The test suite can be run with:

npm test

or optionally with coverage:

npm run test:coverage

Starting the application

To start a local server run:

npm start

it should produce an output similar to:

debug: Listening on port 8080
debug: Listening on port 8081

The application is started on the first port (in this case 8080) while we start another server at 8081 for health and metrics endpoints. There is also a swagger-ui configured together with the application at /api-docs.

Evaluation

Doubts and Considerations

  • Which fields from the data should be used in the fuzzy search? I'm assuming only the name, ascii and alt_name should be used, all together.

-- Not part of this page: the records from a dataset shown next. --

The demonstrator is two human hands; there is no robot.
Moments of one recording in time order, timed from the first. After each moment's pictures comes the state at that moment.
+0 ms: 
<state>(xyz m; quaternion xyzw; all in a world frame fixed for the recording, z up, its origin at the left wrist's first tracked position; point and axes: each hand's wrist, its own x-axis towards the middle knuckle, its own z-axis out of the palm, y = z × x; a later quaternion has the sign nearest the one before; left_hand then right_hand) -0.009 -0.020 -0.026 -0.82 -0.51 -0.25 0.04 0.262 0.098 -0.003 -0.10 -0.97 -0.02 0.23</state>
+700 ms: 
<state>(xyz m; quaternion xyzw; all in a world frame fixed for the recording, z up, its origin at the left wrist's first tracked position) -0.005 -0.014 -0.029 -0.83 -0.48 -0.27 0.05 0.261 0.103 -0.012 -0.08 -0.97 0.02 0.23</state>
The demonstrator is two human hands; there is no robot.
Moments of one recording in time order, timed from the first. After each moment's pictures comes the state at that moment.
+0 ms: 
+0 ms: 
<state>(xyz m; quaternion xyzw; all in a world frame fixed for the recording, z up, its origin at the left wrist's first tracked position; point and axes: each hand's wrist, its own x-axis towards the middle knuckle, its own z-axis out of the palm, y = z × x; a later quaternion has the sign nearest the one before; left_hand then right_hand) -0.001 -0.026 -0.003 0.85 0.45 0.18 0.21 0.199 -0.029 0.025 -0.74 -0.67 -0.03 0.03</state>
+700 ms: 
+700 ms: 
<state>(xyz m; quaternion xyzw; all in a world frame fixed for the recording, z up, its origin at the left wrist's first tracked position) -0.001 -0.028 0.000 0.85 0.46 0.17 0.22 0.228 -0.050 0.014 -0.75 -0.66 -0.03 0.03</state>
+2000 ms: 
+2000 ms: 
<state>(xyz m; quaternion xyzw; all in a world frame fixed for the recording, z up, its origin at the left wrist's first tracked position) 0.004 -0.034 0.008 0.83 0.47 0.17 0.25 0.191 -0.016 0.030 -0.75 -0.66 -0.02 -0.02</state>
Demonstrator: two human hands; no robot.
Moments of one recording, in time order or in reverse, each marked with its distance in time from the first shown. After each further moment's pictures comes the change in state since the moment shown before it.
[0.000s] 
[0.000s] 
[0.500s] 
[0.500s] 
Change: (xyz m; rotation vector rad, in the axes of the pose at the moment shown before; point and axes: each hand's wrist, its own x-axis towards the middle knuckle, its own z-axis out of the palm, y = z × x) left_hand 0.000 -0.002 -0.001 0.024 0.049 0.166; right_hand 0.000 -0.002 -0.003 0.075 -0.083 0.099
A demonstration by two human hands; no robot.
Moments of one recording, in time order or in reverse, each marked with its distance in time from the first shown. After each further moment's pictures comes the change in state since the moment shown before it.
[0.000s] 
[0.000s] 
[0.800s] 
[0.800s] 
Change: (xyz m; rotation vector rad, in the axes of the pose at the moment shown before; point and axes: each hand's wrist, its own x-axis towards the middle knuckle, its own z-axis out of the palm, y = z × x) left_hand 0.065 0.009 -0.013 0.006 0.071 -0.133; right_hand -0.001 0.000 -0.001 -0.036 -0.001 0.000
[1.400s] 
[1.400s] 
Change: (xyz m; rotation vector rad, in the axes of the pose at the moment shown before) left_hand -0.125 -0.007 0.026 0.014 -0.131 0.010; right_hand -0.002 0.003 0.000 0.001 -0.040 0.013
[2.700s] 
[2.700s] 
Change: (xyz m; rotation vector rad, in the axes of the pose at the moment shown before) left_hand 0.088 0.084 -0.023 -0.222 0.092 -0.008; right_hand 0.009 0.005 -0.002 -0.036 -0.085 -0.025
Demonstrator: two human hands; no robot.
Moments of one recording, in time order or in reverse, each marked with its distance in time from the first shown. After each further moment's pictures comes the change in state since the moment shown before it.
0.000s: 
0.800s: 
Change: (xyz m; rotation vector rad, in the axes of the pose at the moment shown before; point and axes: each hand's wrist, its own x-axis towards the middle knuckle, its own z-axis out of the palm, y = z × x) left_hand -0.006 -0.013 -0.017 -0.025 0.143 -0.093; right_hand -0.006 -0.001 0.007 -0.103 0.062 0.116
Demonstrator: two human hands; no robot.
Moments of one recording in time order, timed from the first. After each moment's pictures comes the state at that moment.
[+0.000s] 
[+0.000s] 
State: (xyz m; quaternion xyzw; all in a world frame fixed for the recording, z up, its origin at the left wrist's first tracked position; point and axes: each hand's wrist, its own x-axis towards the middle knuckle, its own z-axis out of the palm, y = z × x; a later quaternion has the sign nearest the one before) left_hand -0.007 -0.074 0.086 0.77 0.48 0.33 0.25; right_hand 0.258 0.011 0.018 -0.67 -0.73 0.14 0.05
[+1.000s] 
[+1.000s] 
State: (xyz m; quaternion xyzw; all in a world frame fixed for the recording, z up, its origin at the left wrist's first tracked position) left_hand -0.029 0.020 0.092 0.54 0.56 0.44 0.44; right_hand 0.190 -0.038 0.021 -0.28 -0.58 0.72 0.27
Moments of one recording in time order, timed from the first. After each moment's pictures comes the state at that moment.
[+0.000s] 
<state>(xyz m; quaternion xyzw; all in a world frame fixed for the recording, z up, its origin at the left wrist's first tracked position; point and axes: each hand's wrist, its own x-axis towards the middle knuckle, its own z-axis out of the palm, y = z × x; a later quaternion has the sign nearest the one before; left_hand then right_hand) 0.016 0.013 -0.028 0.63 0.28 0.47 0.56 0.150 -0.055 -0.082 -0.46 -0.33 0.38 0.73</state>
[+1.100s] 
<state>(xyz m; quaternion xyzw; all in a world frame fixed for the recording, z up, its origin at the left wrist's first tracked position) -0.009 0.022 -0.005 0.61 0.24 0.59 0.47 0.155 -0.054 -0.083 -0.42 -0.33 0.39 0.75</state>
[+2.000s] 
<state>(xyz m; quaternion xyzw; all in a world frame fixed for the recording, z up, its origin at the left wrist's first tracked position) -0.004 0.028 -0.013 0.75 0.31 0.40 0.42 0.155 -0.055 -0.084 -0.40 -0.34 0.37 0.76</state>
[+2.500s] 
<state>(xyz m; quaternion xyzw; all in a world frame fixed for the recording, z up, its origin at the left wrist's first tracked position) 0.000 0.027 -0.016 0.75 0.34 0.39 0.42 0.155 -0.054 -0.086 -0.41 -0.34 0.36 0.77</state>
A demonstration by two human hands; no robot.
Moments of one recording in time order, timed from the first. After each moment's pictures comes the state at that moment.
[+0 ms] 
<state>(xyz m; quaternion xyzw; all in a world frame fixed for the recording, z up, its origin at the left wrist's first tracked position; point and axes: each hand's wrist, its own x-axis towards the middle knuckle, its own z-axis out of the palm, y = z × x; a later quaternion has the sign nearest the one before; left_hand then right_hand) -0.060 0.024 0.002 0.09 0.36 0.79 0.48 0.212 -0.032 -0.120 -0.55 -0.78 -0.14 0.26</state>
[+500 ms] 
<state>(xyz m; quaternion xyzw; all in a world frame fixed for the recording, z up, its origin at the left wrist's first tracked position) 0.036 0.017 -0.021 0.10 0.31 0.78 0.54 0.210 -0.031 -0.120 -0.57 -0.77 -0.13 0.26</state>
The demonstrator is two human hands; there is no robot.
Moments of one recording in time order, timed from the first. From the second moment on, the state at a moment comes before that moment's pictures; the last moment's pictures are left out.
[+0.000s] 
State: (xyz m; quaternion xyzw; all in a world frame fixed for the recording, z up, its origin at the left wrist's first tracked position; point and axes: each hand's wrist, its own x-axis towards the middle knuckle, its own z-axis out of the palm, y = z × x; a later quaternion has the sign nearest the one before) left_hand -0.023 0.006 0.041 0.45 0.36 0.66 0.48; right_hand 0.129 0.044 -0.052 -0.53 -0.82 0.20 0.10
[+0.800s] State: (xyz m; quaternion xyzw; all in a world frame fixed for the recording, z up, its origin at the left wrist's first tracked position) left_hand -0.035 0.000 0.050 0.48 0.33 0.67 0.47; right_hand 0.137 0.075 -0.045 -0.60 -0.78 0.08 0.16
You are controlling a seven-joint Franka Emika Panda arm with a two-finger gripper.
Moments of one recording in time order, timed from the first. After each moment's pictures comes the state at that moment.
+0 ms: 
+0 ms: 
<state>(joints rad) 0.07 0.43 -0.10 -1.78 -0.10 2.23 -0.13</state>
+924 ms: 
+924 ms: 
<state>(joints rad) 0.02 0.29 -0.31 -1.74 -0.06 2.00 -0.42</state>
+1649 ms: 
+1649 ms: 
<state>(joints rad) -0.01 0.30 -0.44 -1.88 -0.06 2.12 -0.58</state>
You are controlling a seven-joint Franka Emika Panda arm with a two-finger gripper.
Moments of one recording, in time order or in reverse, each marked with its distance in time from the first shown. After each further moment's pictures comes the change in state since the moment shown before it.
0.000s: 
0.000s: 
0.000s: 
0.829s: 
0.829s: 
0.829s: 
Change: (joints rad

    • The name has strange characters;
    • The ASCII does match if the name has strange characters;
    • Using the alt_name has performance issues and match most of the cities that have huge alt_names if the cutoff is not high enough (over 50).
  • Do you have a default function to decide on score?

    • For the fuzzy search I've looked into the "fuzzy" and "fuzzball" npm packages. The "fuzzy" package had better performance, but I went with "fuzzball" because it had the functionalities I was looking for.
  • Right now, only the fuzz search can cut results from the final list. We could return more results from the repository and limit the result after the location was taken into consideration if that is an issue.

  • Is there a limit to the array size? If not, is there a safe score where I can say that an entry shouldn't be returned even after taking into consideration the location? For now I just limited it to 20 entries. The use case probably influences this decision a lot.

  • Could I add caching up to what point? The node-cache package doesn't have a max size (only max entries), so it may incur in memory overflow. I usually only add in-memory caches if I have an idea of how big the cache is going to be.

  • Should I scape wildcards and other strange characters from the query?

  • Is there a logging standard that I should follow?

  • Do I need to set rate limitting on the endpoint? If yes, by IP? I don't know much about heroku to set that up, but I'd usually do it using an API gateway.

  • Can just latitude or longitude be passed (one of them but not both)? What should I do in this case?

    • Should I just ignore it?
    • Use just that value to take the location into consideration?
    • Return an error? Right now that is what I'm doing (I'm returning an error if just one of them is passed).
  • Did I need to use a database for it? Since the data is immutable and less than 1Mb I thought it was alright to just load it in memory, but postgresql has a fuzzy search if we need to do so.

  • How do you feel about adding a minimum length for the query? Like 3 characters? It's what is usually done when there are too many options.

  • There are still some testes missing for the /src/service/suggestionService.js

  • Do I know more about the use case? If I know that it will be used in a textbox to show suggestions, there are assumptions that could be used to improve the performance:

    • In textboxes, people usually write continuously. Assuming that adding letters will only decrease the score for a given entry, we can improve caching by checking if there is already a smaller version of the string cached and using the list from that as a new list for the fuzzy search. A smaller list will significantly improve the endpoint response. E.g.: an user is looking for "London". First he types 'L', and we cache the resulting list. Then when he adds 'o', which then triggers a fuzzy search on the 'L' cached list. This may also be better cached as a search tree/graph.

There are more considerations in TODOs and FIXMEs in the code.

Tools

  • Using ESLint for code style. Install the eslint plugin for your desired IDE.
  • Using go-wrk for easy local peformance testing. After installing, just run:
  go-wrk -d 5 http://localhost:8080/suggestions\?q\=lond

it isn't really a fair test because of the in-memory cache.

Why MVC vs resource/component folder separation

The nodebestpractices talks about organizing the repo by components. My experience so far is that breaking the repo into components is bad for microservices. Everything is good until you have components that do not belong to a single component. You may also end up with more files in a single folder than when using the usual MVC separation, since microservices usually endup having just a few components.